2019 – A.5308 -A / S.3692-A

2019 – A.5308 -A / S.3692-A

Position Statement -2019

A.5308 -A (Crespo) / S.3692-A (Carlucci)


The Women’s Bar Association of the State of New York (WBASNY) supports this legislation, which would amend the Labor Law, to prohibit an employer from inquiring about a potential employee’s salary history before making an offer of employment. In addition, the legislation would prohibit an employer from requesting such information “as a condition to be interviewed, or as a condition of continuing to be considered for an offer of employment, or as a condition of employment or promotion.” If the employer has already made an offer with compensation, and the prospective employee responds to the offer with wage information to support a request for higher compensation, the employer may verify that information.
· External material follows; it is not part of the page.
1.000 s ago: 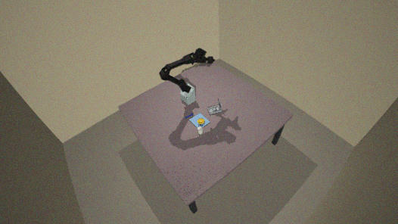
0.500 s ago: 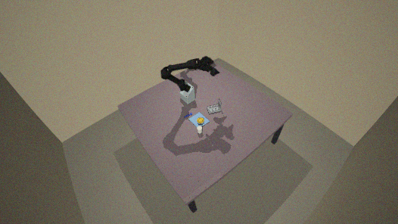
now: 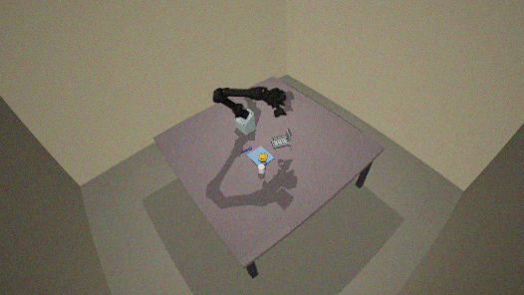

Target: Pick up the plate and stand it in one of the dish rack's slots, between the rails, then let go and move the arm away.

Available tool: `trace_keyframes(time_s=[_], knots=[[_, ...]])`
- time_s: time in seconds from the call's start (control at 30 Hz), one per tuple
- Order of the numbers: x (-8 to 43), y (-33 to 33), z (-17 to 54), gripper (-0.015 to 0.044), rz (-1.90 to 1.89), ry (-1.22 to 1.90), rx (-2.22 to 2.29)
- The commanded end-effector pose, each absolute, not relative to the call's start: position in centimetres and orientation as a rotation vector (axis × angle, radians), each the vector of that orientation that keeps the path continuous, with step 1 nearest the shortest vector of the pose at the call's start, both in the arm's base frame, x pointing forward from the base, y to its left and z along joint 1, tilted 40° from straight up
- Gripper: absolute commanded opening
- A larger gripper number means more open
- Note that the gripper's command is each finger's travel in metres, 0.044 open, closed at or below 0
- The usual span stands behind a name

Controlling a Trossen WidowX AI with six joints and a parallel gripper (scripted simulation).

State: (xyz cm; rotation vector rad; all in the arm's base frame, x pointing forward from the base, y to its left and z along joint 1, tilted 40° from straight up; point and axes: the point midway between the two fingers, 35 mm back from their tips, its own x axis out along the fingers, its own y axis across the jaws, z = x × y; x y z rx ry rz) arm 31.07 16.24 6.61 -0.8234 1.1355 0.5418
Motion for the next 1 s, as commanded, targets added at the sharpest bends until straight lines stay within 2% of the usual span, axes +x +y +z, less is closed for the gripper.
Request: trace_keyframes(time_s=[0.0, 0.53, 0.97], knots=[[32.7, 12.5, 6.1, 0.04, 0.377, 1.202, -0.772], [34.7, -1.2, 5.0, 0.04, -0.166, 1.375, -0.591], [31.6, -11.9, 4.6, 0.04, -0.597, 1.475, -0.451]])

The legal profession is not immune to the problem of gender wage disparity. National studies show significant salary and position disparity between women and men.  An October 2016 study by the legal search firm Major, Lindsey & Africa, found that female partners at big U.S. law firms earned an average of 44% less than their male counterparts annually.  According to the National Association for Law Placement’s 2016 Report on Diversity in U.S. Law Firms, only 18.1% of equity partners in multi-tier law firms were women, and only 5.8% were racial/ethnic minorities.  In 2016, women accounted for only 23% of the partners in the nation’s major law firms, and minorities accounted for only 8%.  In that same period, women made up 45% of associates, and minority women made up 12%.  Given that equity partners typically earn more than salaried partners, who typically earn more than associates, this translates into a large wage difference between the sexes.

WBASNY believes that an effective and practical way to reduce wage discrimination both within the legal profession and generally is to prohibit employers from asking job candidates about their wage history. Salary history is often used as a tool for setting wages.  Yet, doing so perpetuates the gender wage disparity.

The economic impact of the gender wage gap, including in the legal profession, is clear.  To reduce the gender wage gap, we must remedy the disparity that occurs when an employer bases wages on prior wage history. Stopping employers from asking potential workers about their wage history is an excellent practical step that goes a long way to preventing the entrenchment of discrimination against women.

WBASNY consists of over 4,200 members from twenty (20) chapters across New York State dedicated to promoting the advancement of the status of women in society and of women in the legal profession, and to the fair and equal administration of justice. Our members include individuals from all levels of state and federal benches, as well as prominent attorneys practicing in all areas of the law, educators and government leaders.